# Improved Music Poll(here you go)



## WingedShooter7 (Oct 28, 2005)

*What music do you listen to*​
Classic Rock712.07%Punk/Alternative/Emo11.72%COUNTRY3560.34%Rap/R&B/Pop610.34%Classic Classic(Mozart)11.72%other813.79%


----------



## WingedShooter7 (Oct 28, 2005)

LOL sorry guys heres a better one


----------



## Invector (Jan 13, 2006)

I got to listen to somthing that can get me going. So I got to say techno and dance. The up beat and words are better then listening to brittny or some fat laidy singing.


----------



## bratlabs (Mar 11, 2005)

Montgomery Gentry works for me. If I pulled up next to someone who was in camo playing technowhatever, I think Id wet myself. Damn that would be funny looking. :lol: But to each their own.


----------



## Draker16 (Nov 23, 2004)

Invector said:


> I got to listen to somthing that can get me going. So I got to say techno and dance. The up beat and words are better then listening to brittny or some fat laidy singing.


 :toofunny:


----------



## MSG Rude (Oct 6, 2003)

"What kind of music do you play here?" "O'h, we like both kinds of music, Country and Western!"

Name the movie?


----------



## swift (Jun 4, 2004)

Pork Chop,

I think that would be the classic Blues Brothers. Just thinking about that movie puts the theme to Rawhide in my head.


----------



## Ranger_Compact (Nov 2, 2005)

Is there a reason why "COUNTRY" is in all caps? Is that your fave?


----------



## MossyMO (Feb 12, 2004)

The poll is designed to automatically capitalize whichever music category has the highest percentage.....


----------



## Ranger_Compact (Nov 2, 2005)

I see...I was wondering what the significance of that was. I guess the only poll I did, never was like that, because it was always 50/50, whenever I checked it!


----------



## MossyMO (Feb 12, 2004)

Ya, judging by the votes, it may be quite a while till another category gets capitalized........ :lol:


----------



## wirehairman (Oct 31, 2005)

bratlabs said:


> Montgomery Gentry works for me. If I pulled up next to someone who was in camo playing technowhatever, I think Id wet myself. Damn that would be funny looking. :lol: But to each their own.
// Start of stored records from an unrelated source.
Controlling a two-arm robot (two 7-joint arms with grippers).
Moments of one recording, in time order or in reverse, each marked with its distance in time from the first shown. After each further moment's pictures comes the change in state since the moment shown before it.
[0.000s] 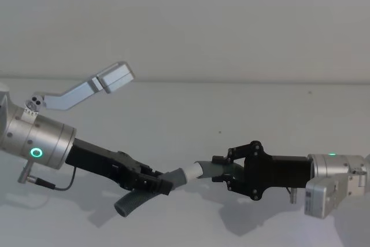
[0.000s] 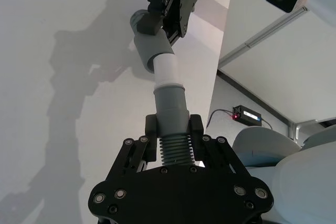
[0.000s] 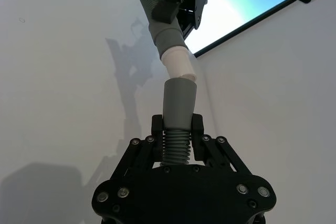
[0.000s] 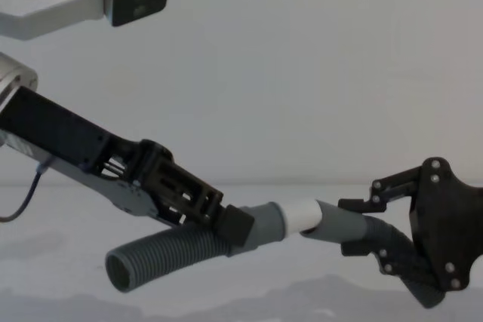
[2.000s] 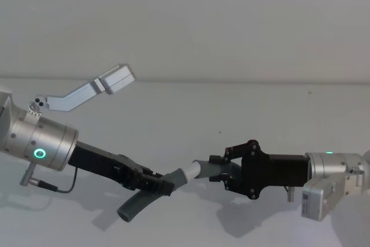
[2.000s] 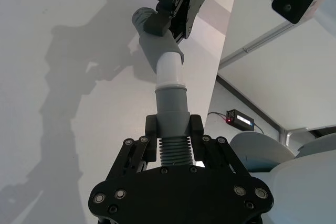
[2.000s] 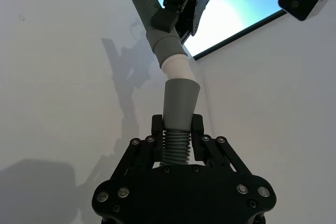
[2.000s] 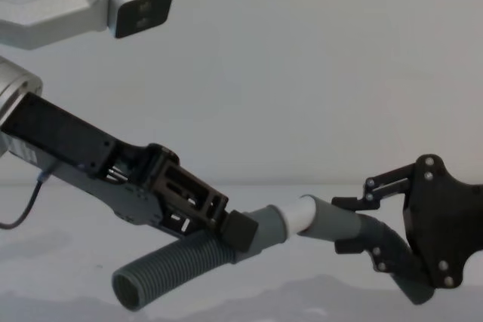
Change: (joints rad) left arm -0.002 -0.003 0.012 0.002 -0.079 0.042 0.075; right arm 0.020 0.009 -0.036 -0.005 -0.038 -0.022 -0.051
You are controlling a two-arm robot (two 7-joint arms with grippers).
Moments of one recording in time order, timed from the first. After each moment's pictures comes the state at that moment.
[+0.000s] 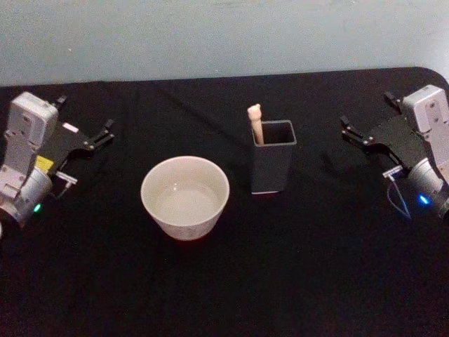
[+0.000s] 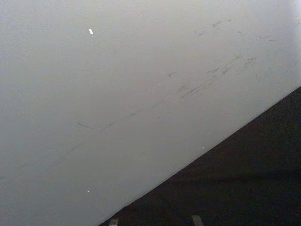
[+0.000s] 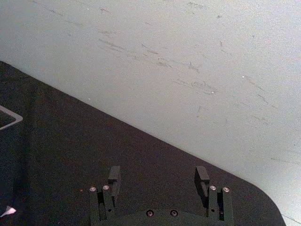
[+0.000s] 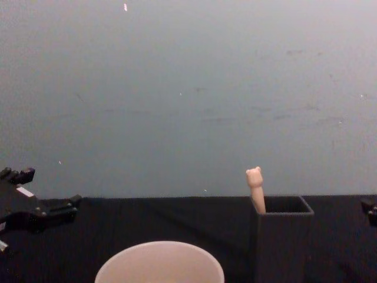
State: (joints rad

Don't pull up next to my rig, then. You never know what crazy XM station I'll be listening to day to day. :lol:


----------



## Ranger_Compact (Nov 2, 2005)

When I am actually out hunting or fishing, I'll listen to the Nitty Gritty Dirt Band or something like that, but on the way out to the farm, I usually listen to Bob Marley, so when a few people hop in my dad's truck to go somewhere, and my Bob Marley is still in the CD player, they aren't very impressed! In town it's always my Sing the Sorrow CD by A Fire Inside.


----------



## Ty (Mar 11, 2004)

bratlabs said:


> Montgomery Gentry


I bet I did something you guys havent. :wink:

I got into a fist fight with these guys at the county fair like 2 years back.

BWHAHAHAHAHAHAHA! :lol:

seriously

gotta love Jack and coke :withstupid:


----------



## buckseye (Dec 8, 2003)

Hey R_C is that tokin Bob Marley? Take a trip and never leave the farm :lol:


----------



## MSG Rude (Oct 6, 2003)

swift said:


> Pork Chop,
> 
> I think that would be the classic Blues Brothers. Just thinking about that movie puts the theme to Rawhide in my head.


Pork Chop?


----------



## bratlabs (Mar 11, 2005)

wirehairman said:


> Don't pull up next to my rig, then. You never know what crazy XM station I'll be listening to day to day. :lol:


I would expect a guy that runs Wirehair's to listen to some of the "other" music!! :lol:


----------



## sierra03 (Jan 27, 2005)

HEY...I saw a girl at the NICKELBACK concert sporting a NODAK OUTDOORS t-shirt! Who was that!? I was happy to see a fellow proud nodaker. The concert was pretty good considering im not too much of a fan of nickelback. Got too close to the front and nearly died of dehydration and my chest collapsing in. Ahhh it was great.


----------



## mallardhunter (May 15, 2004)

Country, theres no doubt about that one


----------



## R y a n (Apr 4, 2005)

What if you listen to different genres constantly? I have to admit I like a wide variety of music. The poll should have allowed each person to select 3 genres, and should have had 3 additional choices to further seperate!  That's probably why the category "other" is in second place overall!


----------